Another common source of user anguish is pushing/pulling large collection to/from GOODS. Many collection objects make use of Arrays or are themselves indexed objects. When such an object is loaded (or its array is loaded), GOODS must send the client the OID of every object in the collection. This can take a long time for large collections. In Squeak/Pharo, when committing, the GOODS client must scan the entire collection to see if it has changed or if any of the objects it contains has changed. This scan can take a long time. On all platforms, if the collection has changed, it will be sent in its entirety to GOODS. This can take a long time and is also a frequent source of commit conflicts (when two processes modify this array in overlapping transactions).

The solution to this is to avoid array-like containers when you are storing large numbers of objects. Crack open your Data Structures textbook to find the right storage format for your needs. BTree's work well for keyed collections, for example, and an implementation is available in squeaksource. Doubly linked lists work well for queue-like access to list structures (although they cause performance problems for linear searches). There are other list-like structures that are "segmented" so you can certainly find one to meet your needs.
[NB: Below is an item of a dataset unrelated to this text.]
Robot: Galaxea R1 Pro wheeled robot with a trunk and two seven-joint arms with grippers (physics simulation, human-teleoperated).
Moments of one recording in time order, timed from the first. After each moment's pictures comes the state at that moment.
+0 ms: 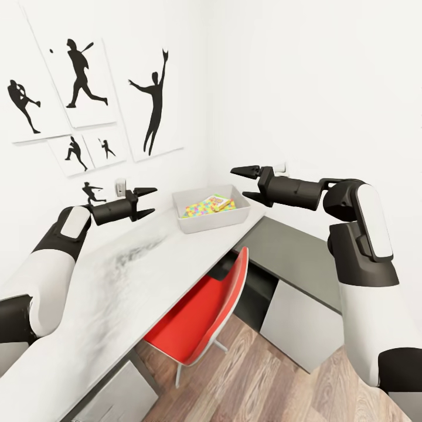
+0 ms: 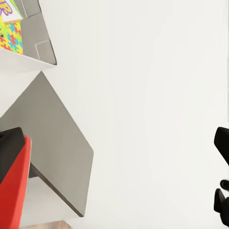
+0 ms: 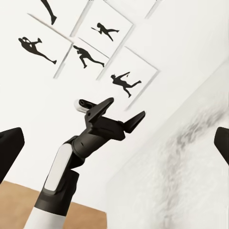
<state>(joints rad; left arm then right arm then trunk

One common sub-case here is storage of binary large objects (BLOBs) like images. Normally the one can improve commit performance of these objects if they are treated as "value objects". To do this, subclass Array, ByteArray or whatever and implement goodsIsImmutable to return true. Now the commit code will ignore changes to this collection in effect treating like a value. This can greatly improve commit performance in this common case. (Note: The GOODS server includes support for incrementally loading BLOBs but this is not yet supported by the Smalltalk GOODS client.)